TASK DESCRIPTION:
Repeat each record word for word.

RECORD SET:
★ ★ ★ ★ ★ ★ ★

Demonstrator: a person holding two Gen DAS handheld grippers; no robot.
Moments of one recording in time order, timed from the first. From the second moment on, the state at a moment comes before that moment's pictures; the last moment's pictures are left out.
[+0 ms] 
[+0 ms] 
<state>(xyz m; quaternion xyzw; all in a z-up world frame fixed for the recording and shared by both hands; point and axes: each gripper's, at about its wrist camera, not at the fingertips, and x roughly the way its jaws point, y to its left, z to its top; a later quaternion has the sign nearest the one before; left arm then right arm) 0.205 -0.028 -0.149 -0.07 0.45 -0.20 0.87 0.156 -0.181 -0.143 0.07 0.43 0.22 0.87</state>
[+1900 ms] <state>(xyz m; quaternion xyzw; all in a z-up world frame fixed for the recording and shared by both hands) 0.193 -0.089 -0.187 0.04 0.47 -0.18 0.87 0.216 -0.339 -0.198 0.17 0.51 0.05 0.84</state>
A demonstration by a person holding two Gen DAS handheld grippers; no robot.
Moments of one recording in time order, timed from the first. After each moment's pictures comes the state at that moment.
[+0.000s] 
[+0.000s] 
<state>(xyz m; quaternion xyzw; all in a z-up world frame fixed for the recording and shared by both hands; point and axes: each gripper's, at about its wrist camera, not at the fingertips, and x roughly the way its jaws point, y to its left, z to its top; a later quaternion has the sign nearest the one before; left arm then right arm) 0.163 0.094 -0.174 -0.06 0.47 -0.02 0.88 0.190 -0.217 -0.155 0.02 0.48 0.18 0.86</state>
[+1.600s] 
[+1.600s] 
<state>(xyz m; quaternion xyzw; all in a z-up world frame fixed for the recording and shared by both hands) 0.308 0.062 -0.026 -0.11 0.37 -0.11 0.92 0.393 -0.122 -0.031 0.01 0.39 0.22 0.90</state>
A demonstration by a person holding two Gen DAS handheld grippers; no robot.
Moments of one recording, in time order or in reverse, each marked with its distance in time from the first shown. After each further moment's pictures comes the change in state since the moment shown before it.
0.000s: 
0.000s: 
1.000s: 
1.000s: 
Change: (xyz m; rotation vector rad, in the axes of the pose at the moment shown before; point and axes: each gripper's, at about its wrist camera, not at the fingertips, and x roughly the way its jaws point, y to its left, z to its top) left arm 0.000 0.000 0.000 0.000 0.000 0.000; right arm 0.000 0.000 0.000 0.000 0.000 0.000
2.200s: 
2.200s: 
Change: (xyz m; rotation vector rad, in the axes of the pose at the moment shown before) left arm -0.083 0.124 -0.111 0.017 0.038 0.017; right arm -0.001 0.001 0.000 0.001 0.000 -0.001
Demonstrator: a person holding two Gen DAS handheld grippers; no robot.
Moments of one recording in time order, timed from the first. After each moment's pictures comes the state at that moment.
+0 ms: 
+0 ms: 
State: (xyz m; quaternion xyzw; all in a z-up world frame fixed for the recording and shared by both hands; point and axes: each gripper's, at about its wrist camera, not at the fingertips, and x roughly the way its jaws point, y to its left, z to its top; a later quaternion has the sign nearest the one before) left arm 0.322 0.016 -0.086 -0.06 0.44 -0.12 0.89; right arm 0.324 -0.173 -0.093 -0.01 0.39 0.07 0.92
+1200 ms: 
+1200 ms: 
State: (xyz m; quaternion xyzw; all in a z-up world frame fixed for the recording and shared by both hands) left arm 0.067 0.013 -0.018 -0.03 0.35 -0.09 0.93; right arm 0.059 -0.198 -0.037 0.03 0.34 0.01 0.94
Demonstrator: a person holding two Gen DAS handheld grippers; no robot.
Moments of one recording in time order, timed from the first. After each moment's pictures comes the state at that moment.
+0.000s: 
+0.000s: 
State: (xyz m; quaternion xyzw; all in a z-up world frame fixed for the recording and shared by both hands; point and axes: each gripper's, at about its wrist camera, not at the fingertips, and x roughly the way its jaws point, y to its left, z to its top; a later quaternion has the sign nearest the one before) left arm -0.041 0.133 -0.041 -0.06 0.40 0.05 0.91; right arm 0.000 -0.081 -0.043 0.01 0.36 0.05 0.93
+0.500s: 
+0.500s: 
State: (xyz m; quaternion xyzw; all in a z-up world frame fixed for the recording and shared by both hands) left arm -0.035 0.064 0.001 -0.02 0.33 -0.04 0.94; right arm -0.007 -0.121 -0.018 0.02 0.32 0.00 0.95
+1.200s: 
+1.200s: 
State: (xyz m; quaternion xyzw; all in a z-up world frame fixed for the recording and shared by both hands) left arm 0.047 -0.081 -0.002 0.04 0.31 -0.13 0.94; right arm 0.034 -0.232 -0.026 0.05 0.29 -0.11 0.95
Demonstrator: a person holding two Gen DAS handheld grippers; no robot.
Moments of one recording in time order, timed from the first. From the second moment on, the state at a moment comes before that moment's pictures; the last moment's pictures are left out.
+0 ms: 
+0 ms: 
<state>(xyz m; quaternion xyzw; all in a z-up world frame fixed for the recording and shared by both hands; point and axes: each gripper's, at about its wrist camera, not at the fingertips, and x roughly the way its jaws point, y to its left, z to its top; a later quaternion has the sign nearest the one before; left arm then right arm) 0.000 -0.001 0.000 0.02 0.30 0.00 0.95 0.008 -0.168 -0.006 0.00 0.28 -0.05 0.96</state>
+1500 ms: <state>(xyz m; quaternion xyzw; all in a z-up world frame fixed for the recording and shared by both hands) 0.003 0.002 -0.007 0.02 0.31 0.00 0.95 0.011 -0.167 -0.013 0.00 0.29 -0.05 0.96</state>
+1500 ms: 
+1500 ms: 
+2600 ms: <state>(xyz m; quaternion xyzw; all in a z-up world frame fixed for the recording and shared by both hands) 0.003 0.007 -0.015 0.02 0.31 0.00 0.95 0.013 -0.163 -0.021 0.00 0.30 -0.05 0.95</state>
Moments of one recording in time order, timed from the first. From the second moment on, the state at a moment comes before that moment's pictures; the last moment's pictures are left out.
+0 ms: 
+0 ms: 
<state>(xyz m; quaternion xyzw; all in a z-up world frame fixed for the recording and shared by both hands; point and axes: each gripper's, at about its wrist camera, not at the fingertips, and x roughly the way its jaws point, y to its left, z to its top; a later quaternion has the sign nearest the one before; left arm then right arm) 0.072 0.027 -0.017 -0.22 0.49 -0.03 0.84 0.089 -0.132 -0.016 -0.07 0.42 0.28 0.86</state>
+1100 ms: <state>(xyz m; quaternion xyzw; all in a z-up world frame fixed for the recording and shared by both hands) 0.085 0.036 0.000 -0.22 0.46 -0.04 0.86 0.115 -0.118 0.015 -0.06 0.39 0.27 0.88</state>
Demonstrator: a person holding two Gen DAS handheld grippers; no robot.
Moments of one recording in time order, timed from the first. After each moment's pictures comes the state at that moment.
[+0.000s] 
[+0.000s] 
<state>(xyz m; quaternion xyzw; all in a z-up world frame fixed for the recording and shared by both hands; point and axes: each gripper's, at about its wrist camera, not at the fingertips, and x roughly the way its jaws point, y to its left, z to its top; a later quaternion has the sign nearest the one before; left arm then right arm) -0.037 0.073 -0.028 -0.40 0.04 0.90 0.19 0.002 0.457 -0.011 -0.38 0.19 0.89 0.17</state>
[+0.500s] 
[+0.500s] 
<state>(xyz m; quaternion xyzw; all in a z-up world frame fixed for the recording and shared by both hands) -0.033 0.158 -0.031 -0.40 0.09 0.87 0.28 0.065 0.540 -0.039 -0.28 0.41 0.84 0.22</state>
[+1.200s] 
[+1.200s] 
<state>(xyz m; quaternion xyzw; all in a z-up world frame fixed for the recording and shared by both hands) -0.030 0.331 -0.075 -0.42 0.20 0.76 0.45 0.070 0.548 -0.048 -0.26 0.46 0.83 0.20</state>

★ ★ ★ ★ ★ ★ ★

PROBLEM SOLUTION:
Demonstrator: a person holding two Gen DAS handheld grippers; no robot.
Moments of one recording in time order, timed from the first. From the second moment on, the state at a moment comes before that moment's pictures; the last moment's pictures are left out.
[+0 ms] 
[+0 ms] 
<state>(xyz m; quaternion xyzw; all in a z-up world frame fixed for the recording and shared by both hands; point and axes: each gripper's, at about its wrist camera, not at the fingertips, and x roughly the way its jaws point, y to its left, z to its top; a later quaternion has the sign nearest the one before; left arm then right arm) 0.205 -0.028 -0.149 -0.07 0.45 -0.20 0.87 0.156 -0.181 -0.143 0.07 0.43 0.22 0.87</state>
[+1900 ms] <state>(xyz m; quaternion xyzw; all in a z-up world frame fixed for the recording and shared by both hands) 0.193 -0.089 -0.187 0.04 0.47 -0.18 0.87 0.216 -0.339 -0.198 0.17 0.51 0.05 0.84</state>
A demonstration by a person holding two Gen DAS handheld grippers; no robot.
Moments of one recording in time order, timed from the first. After each moment's pictures comes the state at that moment.
[+0.000s] 
[+0.000s] 
<state>(xyz m; quaternion xyzw; all in a z-up world frame fixed for the recording and shared by both hands; point and axes: each gripper's, at about its wrist camera, not at the fingertips, and x roughly the way its jaws point, y to its left, z to its top; a later quaternion has the sign nearest the one before; left arm then right arm) 0.163 0.094 -0.174 -0.06 0.47 -0.02 0.88 0.190 -0.217 -0.155 0.02 0.48 0.18 0.86</state>
[+1.600s] 
[+1.600s] 
<state>(xyz m; quaternion xyzw; all in a z-up world frame fixed for the recording and shared by both hands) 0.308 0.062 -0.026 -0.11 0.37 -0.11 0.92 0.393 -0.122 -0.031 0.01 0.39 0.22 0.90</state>
A demonstration by a person holding two Gen DAS handheld grippers; no robot.
Moments of one recording, in time order or in reverse, each marked with its distance in time from the first shown. After each further moment's pictures comes the change in state since the moment shown before it.
0.000s: 
0.000s: 
1.000s: 
1.000s: 
Change: (xyz m; rotation vector rad, in the axes of the pose at the moment shown before; point and axes: each gripper's, at about its wrist camera, not at the fingertips, and x roughly the way its jaws point, y to its left, z to its top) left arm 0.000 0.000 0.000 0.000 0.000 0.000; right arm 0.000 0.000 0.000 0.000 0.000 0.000
2.200s: 
2.200s: 
Change: (xyz m; rotation vector rad, in the axes of the pose at the moment shown before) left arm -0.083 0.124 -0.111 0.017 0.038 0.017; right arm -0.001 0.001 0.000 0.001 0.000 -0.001
Demonstrator: a person holding two Gen DAS handheld grippers; no robot.
Moments of one recording in time order, timed from the first. After each moment's pictures comes the state at that moment.
+0 ms: 
+0 ms: 
State: (xyz m; quaternion xyzw; all in a z-up world frame fixed for the recording and shared by both hands; point and axes: each gripper's, at about its wrist camera, not at the fingertips, and x roughly the way its jaws point, y to its left, z to its top; a later quaternion has the sign nearest the one before) left arm 0.322 0.016 -0.086 -0.06 0.44 -0.12 0.89; right arm 0.324 -0.173 -0.093 -0.01 0.39 0.07 0.92
+1200 ms: 
+1200 ms: 
State: (xyz m; quaternion xyzw; all in a z-up world frame fixed for the recording and shared by both hands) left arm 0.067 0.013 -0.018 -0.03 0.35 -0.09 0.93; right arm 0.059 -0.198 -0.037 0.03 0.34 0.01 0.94
Demonstrator: a person holding two Gen DAS handheld grippers; no robot.
Moments of one recording in time order, timed from the first. After each moment's pictures comes the state at that moment.
+0.000s: 
+0.000s: 
State: (xyz m; quaternion xyzw; all in a z-up world frame fixed for the recording and shared by both hands; point and axes: each gripper's, at about its wrist camera, not at the fingertips, and x roughly the way its jaws point, y to its left, z to its top; a later quaternion has the sign nearest the one before) left arm -0.041 0.133 -0.041 -0.06 0.40 0.05 0.91; right arm 0.000 -0.081 -0.043 0.01 0.36 0.05 0.93
+0.500s: 
+0.500s: 
State: (xyz m; quaternion xyzw; all in a z-up world frame fixed for the recording and shared by both hands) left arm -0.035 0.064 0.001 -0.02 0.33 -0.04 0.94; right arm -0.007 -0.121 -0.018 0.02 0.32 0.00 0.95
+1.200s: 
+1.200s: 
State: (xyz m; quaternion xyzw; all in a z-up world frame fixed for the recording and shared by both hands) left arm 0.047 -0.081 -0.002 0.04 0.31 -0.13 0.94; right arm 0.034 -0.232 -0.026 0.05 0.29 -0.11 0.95
Demonstrator: a person holding two Gen DAS handheld grippers; no robot.
Moments of one recording in time order, timed from the first. From the second moment on, the state at a moment comes before that moment's pictures; the last moment's pictures are left out.
+0 ms: 
+0 ms: 
<state>(xyz m; quaternion xyzw; all in a z-up world frame fixed for the recording and shared by both hands; point and axes: each gripper's, at about its wrist camera, not at the fingertips, and x roughly the way its jaws point, y to its left, z to its top; a later quaternion has the sign nearest the one before; left arm then right arm) 0.000 -0.001 0.000 0.02 0.30 0.00 0.95 0.008 -0.168 -0.006 0.00 0.28 -0.05 0.96</state>
+1500 ms: <state>(xyz m; quaternion xyzw; all in a z-up world frame fixed for the recording and shared by both hands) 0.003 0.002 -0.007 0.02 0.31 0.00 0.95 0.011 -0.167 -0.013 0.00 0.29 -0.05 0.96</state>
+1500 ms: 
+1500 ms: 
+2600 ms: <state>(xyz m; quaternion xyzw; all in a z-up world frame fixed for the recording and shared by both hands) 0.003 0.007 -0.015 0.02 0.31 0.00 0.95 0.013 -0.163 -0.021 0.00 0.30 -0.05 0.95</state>
Moments of one recording in time order, timed from the first. From the second moment on, the state at a moment comes before that moment's pictures; the last moment's pictures are left out.
+0 ms: 
+0 ms: 
<state>(xyz m; quaternion xyzw; all in a z-up world frame fixed for the recording and shared by both hands; point and axes: each gripper's, at about its wrist camera, not at the fingertips, and x roughly the way its jaws point, y to its left, z to its top; a later quaternion has the sign nearest the one before; left arm then right arm) 0.072 0.027 -0.017 -0.22 0.49 -0.03 0.84 0.089 -0.132 -0.016 -0.07 0.42 0.28 0.86</state>
+1100 ms: <state>(xyz m; quaternion xyzw; all in a z-up world frame fixed for the recording and shared by both hands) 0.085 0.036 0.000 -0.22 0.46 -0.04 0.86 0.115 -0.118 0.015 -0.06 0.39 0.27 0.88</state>
Demonstrator: a person holding two Gen DAS handheld grippers; no robot.
Moments of one recording in time order, timed from the first. After each moment's pictures comes the state at that moment.
[+0.000s] 
[+0.000s] 
<state>(xyz m; quaternion xyzw; all in a z-up world frame fixed for the recording and shared by both hands; point and axes: each gripper's, at about its wrist camera, not at the fingertips, and x roughly the way its jaws point, y to its left, z to its top; a later quaternion has the sign nearest the one before; left arm then right arm) -0.037 0.073 -0.028 -0.40 0.04 0.90 0.19 0.002 0.457 -0.011 -0.38 0.19 0.89 0.17</state>
[+0.500s] 
[+0.500s] 
<state>(xyz m; quaternion xyzw; all in a z-up world frame fixed for the recording and shared by both hands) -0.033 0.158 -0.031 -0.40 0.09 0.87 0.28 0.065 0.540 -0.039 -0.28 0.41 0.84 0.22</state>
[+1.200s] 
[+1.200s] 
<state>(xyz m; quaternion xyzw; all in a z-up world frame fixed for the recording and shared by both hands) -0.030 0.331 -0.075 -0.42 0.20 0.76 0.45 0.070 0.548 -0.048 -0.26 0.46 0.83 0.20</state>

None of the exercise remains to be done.